How do planetary systems, in general, and our own Solar System (SS), in particular, form? In conjunction, Astronomy and Isotope Cosmochemistry provide us with powerful tools to answer this age-old question. In this contribution, we review recent advances in our understanding of circumstellar disk evolution, including infall and disk processes, as explored through astrophysical models and nucleosynthetic isotope anomalies of SS materials. Astronomically, filamentary structures and anisotropy are observed across the dynamic range of star formation and disk substructures are found to be ubiquitous, highlighting how star- and planet-forming environments are far more complex and dynamic than previously thought. Isotopically, two decades of investigation of nucleosynthetic anomalies in bulk meteorites and refractory inclusions have produced a rich dataset, revealing the existence of pervasive heterogeneity in the early SS, both at the large- (i.e., NC-CC dichotomy) and fine-scale (i.e., trends within the NC group). Using an updated data compilation, we review the systematics and emerging structures of these anomalies as a function of their nucleosynthetic origin.
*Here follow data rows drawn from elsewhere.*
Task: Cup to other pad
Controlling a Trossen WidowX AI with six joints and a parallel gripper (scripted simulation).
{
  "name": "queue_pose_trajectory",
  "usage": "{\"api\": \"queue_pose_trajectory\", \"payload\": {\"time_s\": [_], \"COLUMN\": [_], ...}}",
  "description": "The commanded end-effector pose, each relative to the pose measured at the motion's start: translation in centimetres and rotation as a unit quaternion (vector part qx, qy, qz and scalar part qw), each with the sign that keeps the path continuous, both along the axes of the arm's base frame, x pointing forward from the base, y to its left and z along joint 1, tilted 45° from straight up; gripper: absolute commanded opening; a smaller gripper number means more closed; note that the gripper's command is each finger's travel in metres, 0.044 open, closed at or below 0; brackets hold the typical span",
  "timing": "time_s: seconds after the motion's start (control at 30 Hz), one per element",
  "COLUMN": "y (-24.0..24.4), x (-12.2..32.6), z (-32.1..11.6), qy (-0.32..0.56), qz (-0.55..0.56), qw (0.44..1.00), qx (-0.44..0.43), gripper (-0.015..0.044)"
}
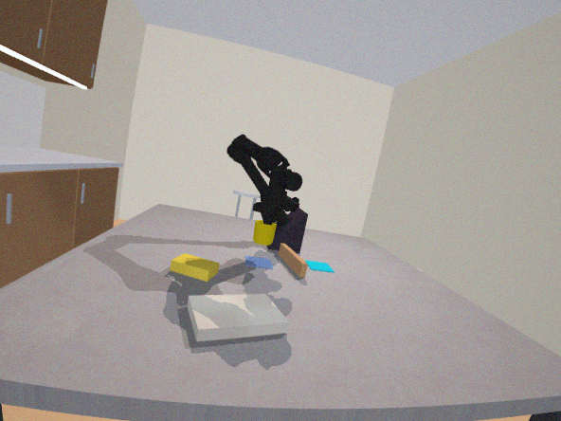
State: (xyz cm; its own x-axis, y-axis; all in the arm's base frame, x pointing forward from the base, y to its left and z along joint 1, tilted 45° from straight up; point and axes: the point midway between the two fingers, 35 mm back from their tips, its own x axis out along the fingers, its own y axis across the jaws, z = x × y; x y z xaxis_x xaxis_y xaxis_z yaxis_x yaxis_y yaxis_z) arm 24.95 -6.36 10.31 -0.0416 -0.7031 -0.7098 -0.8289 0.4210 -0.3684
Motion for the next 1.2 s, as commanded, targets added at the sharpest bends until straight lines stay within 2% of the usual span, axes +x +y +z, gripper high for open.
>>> {"api": "queue_pose_trajectory", "payload": {"time_s": [0.0, 1.17], "y": [0.1, 6.4], "x": [0.0, -0.6], "z": [-0.1, -5.6], "qy": [0.000, 0.000], "qz": [0.000, -0.003], "qw": [1.000, 1.000], "qx": [0.000, 0.004], "gripper": [0.0000, 0.0000]}}
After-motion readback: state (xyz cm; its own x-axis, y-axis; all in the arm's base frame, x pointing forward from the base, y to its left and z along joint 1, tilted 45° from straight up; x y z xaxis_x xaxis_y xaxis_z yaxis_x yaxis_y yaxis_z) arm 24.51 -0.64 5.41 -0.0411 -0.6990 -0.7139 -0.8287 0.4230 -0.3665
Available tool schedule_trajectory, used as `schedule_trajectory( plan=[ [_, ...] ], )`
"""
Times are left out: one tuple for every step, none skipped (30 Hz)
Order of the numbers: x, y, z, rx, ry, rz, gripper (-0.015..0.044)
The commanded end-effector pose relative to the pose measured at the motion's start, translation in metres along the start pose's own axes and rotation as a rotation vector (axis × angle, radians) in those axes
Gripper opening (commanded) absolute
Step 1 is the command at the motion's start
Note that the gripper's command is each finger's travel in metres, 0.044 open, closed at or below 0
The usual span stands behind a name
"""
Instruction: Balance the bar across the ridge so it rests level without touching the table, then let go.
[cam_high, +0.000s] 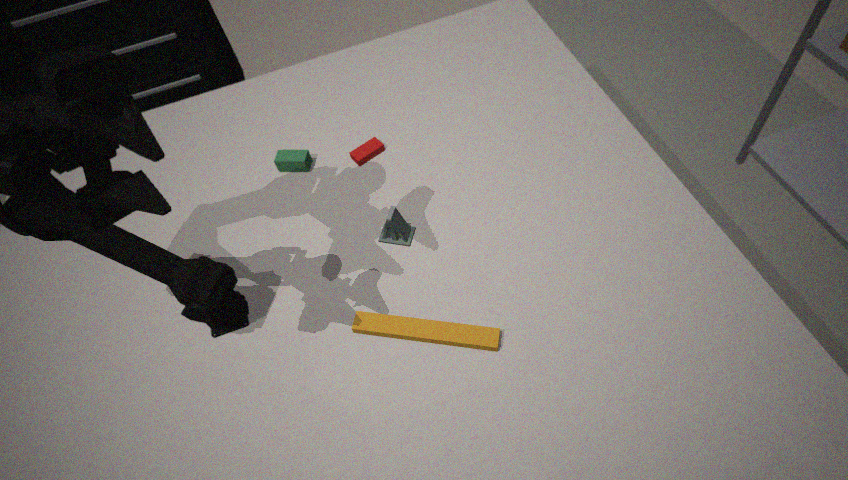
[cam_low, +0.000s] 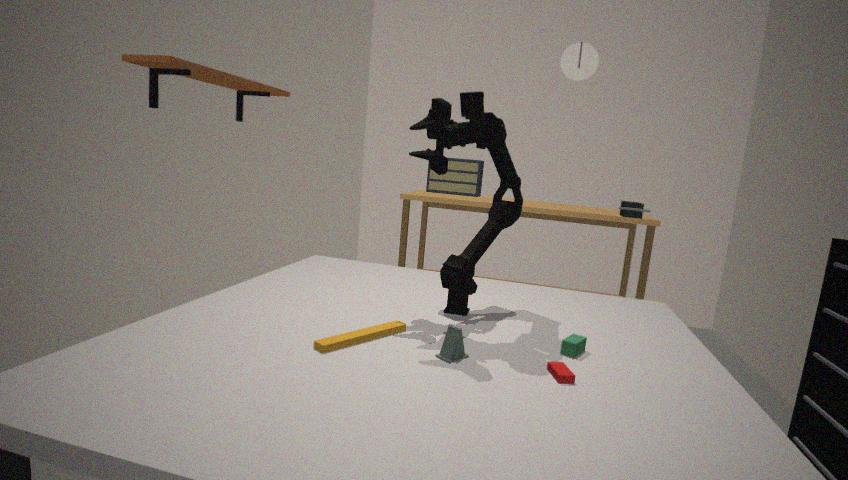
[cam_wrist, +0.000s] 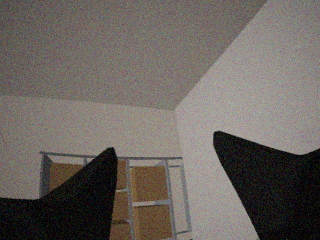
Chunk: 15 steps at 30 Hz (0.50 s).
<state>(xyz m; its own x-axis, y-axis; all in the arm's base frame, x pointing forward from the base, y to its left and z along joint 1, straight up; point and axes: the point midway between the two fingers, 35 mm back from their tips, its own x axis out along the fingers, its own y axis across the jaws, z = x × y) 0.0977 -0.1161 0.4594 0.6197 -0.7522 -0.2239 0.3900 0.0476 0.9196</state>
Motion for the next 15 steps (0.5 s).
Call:
schedule_trajectory(
  plan=[
    [0.023,-0.004,-0.013,-0.083,0.051,-0.054,0.0315],
    [0.028,-0.004,-0.017,-0.095,0.065,-0.056,0.0315],
    [0.034,-0.004,-0.021,-0.107,0.08,-0.058,0.0315],
    [0.039,-0.005,-0.025,-0.122,0.095,-0.062,0.0315],
    [0.045,-0.006,-0.028,-0.142,0.108,-0.073,0.0315],
    [0.05,-0.008,-0.031,-0.165,0.12,-0.087,0.0315],
    [0.056,-0.009,-0.034,-0.188,0.132,-0.101,0.0315],
    [0.061,-0.011,-0.037,-0.211,0.144,-0.115,0.0315],
    [0.066,-0.013,-0.041,-0.234,0.157,-0.13,0.0315],
    [0.071,-0.015,-0.044,-0.257,0.169,-0.144,0.0315],
    [0.076,-0.018,-0.047,-0.28,0.182,-0.157,0.0315],
    [0.081,-0.02,-0.05,-0.302,0.195,-0.171,0.0315],
    [0.086,-0.022,-0.053,-0.325,0.209,-0.184,0.0315],
    [0.091,-0.025,-0.057,-0.348,0.223,-0.198,0.0315],
    [0.095,-0.027,-0.06,-0.37,0.236,-0.211,0.0315]
  ],
)
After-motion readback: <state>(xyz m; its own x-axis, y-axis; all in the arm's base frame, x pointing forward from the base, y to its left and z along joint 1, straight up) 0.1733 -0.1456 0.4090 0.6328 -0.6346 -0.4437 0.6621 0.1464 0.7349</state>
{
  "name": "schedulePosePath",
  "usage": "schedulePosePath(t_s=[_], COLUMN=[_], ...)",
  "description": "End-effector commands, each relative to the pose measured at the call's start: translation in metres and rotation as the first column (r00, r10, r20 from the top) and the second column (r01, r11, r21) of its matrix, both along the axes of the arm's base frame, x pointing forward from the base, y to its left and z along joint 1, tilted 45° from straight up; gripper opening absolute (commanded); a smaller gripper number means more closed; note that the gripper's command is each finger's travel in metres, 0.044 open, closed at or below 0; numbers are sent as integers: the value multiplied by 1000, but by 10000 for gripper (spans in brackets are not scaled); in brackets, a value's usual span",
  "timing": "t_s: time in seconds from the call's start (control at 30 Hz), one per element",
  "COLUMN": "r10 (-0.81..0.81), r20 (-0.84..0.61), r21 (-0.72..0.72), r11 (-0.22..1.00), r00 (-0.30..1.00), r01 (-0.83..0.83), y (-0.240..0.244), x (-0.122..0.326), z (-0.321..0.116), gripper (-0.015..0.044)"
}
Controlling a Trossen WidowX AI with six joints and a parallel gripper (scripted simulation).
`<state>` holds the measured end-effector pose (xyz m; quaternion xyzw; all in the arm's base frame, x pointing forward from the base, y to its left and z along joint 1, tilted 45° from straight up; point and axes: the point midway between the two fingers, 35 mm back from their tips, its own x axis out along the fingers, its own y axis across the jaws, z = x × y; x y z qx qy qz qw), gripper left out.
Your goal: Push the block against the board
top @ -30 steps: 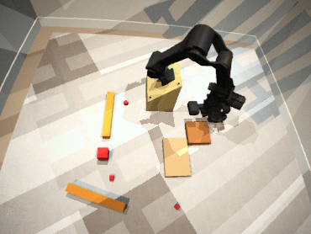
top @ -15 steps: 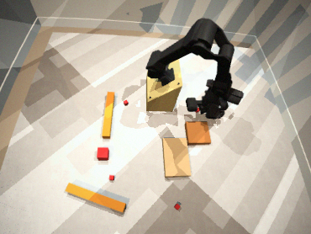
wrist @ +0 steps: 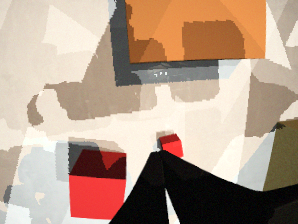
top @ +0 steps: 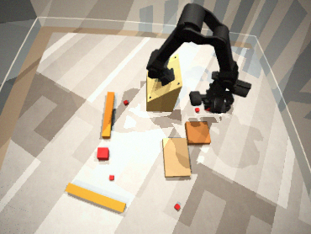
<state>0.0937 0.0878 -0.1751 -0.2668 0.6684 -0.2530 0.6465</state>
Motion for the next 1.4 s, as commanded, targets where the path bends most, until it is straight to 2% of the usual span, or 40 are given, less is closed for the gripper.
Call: schedulePosePath(t_s=[0.0,0.2,0.53,0.83,1.0,1.23,1.37], r10=[-24,-86,-91,-87,-52,-48,-48], r20=[2,13,34,62,59,56,55], r21=[19,74,128,71,-13,-27,-30], r11=[1000,994,988,994,999,998,998], r00=[1000,996,995,994,997,997,997], r01=[24,85,86,83,52,50,50], y=[6,20,6,-62,-115,-126,-161], x=[11,55,174,264,310,316,316], z=[0,2,31,74,108,112,77], gripper=[0,0,0,0,0,0,0])
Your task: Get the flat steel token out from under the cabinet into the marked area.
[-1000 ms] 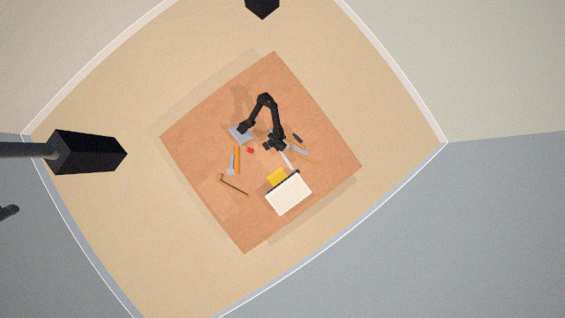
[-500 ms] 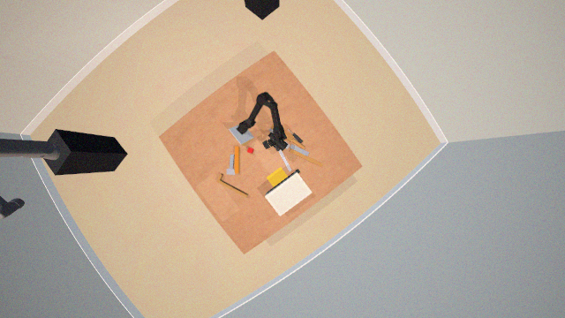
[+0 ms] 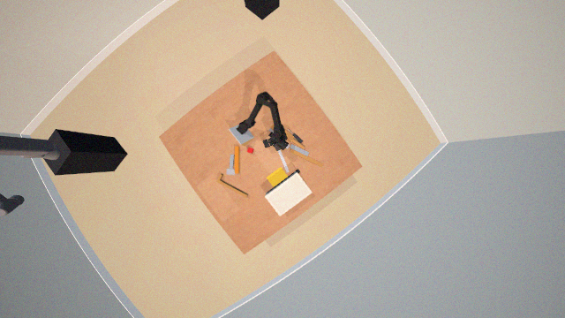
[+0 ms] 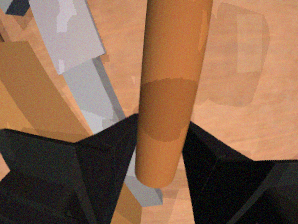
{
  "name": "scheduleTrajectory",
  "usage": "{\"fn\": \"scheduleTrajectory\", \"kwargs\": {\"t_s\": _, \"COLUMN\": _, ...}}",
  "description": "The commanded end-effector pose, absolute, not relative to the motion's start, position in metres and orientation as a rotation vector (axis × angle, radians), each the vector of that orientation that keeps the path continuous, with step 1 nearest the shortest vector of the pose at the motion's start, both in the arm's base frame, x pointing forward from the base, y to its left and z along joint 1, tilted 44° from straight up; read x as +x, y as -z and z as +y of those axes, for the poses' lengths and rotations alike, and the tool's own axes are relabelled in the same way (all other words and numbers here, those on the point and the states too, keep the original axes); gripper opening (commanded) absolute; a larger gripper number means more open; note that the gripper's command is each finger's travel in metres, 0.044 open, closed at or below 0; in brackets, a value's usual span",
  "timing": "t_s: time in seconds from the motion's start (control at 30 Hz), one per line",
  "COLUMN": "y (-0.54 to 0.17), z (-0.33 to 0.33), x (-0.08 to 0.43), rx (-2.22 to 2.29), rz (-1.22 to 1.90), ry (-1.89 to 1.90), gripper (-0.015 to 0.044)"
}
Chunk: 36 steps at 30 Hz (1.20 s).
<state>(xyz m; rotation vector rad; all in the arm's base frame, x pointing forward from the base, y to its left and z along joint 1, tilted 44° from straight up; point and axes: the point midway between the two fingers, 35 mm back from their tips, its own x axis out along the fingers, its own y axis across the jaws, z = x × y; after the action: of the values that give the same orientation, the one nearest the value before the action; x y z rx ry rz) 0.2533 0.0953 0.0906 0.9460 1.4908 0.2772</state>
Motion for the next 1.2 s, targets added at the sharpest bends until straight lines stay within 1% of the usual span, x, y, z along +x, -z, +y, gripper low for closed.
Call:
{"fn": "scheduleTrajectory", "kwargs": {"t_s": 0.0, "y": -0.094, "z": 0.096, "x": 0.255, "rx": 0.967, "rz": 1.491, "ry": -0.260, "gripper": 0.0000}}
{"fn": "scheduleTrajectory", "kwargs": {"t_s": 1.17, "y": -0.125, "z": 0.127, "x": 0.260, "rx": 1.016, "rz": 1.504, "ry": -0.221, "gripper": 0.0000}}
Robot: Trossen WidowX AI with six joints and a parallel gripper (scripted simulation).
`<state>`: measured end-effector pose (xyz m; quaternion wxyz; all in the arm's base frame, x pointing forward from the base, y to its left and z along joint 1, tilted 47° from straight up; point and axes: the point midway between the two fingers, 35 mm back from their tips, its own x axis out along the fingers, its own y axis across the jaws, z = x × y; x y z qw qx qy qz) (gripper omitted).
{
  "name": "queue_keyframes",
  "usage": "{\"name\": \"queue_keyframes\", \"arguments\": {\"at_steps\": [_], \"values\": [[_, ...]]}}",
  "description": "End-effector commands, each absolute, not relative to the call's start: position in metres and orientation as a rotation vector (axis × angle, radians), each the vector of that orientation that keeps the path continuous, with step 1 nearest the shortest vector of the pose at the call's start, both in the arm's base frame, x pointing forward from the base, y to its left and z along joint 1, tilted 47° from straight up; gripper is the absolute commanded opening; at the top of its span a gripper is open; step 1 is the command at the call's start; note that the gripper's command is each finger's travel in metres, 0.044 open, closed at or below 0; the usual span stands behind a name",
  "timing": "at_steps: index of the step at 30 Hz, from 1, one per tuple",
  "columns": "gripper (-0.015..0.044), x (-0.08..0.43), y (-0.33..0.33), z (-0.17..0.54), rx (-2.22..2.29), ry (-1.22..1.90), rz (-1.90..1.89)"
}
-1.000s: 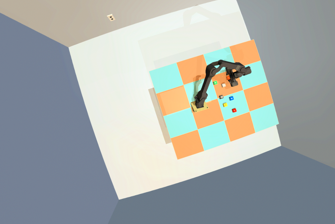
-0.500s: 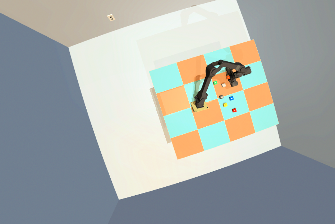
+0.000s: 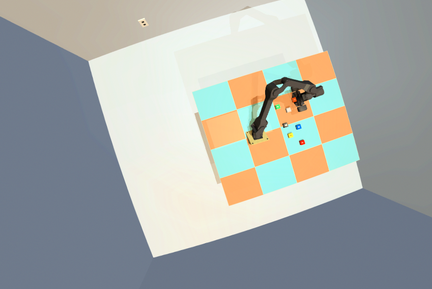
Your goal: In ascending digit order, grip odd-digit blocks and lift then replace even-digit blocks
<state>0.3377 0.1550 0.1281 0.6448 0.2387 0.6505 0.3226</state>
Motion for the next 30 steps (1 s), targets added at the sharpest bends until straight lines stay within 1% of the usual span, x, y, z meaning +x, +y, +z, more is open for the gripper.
{"name": "queue_keyframes", "arguments": {"at_steps": [1,30], "values": [[0.0120,0.338,0.155,0.128,0.543,1.480,0.730],[0.0120,0.339,0.144,0.138,0.542,1.480,0.730]]}}
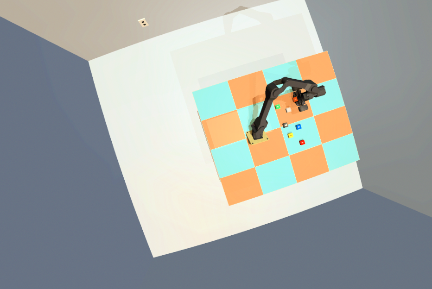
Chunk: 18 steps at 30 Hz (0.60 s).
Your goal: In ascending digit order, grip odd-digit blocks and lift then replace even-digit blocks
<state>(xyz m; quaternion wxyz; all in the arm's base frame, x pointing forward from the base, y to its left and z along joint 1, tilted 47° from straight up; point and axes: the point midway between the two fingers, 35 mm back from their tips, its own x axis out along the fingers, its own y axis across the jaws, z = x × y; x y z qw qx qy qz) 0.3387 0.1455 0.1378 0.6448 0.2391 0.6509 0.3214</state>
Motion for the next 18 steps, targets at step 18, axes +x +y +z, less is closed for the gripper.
{"name": "queue_keyframes", "arguments": {"at_steps": [18], "values": [[0.0120,0.338,0.155,0.128,0.543,1.480,0.730]]}}
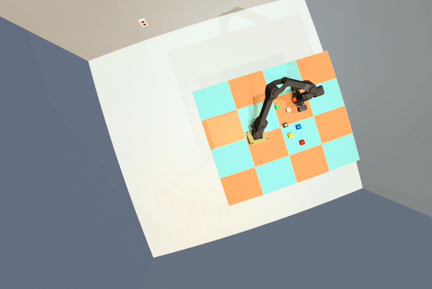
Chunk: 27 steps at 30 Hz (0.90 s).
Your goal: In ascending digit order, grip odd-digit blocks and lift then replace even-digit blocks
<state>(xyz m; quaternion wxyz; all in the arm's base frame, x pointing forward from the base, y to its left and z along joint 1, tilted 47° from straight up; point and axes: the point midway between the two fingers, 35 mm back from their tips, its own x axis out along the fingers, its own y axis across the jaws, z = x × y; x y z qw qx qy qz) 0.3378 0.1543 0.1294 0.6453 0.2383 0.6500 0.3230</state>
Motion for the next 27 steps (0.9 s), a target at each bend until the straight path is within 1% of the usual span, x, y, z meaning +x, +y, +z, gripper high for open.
{"name": "queue_keyframes", "arguments": {"at_steps": [1,6,16,17,21,24,27], "values": [[0.0120,0.338,0.155,0.128,0.543,1.480,0.730],[0.0120,0.338,0.155,0.128,0.543,1.480,0.730],[0.0383,0.338,0.155,0.128,0.543,1.480,0.730],[0.0400,0.338,0.155,0.128,0.543,1.480,0.730],[0.0400,0.338,0.153,0.130,0.542,1.480,0.730],[0.0400,0.340,0.131,0.150,0.541,1.481,0.729],[0.0400,0.340,0.129,0.152,0.541,1.481,0.729]]}}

We present the two main families of models - inheritance vs. unmixing - that have been proposed to explain the origin of the observed isotope heterogeneities, and discuss their respective implications for cloud infall and thermal processing in the disk. We also discuss how the extension of nucleosynthetic anomaly analyses to other chondritic components (Ameboid Olivine Aggregates, chondrules, matrix) has started to yield insights into transport, processing and mixing of dust in the disk. Limitations, open questions and key avenues for future work are presented in closing.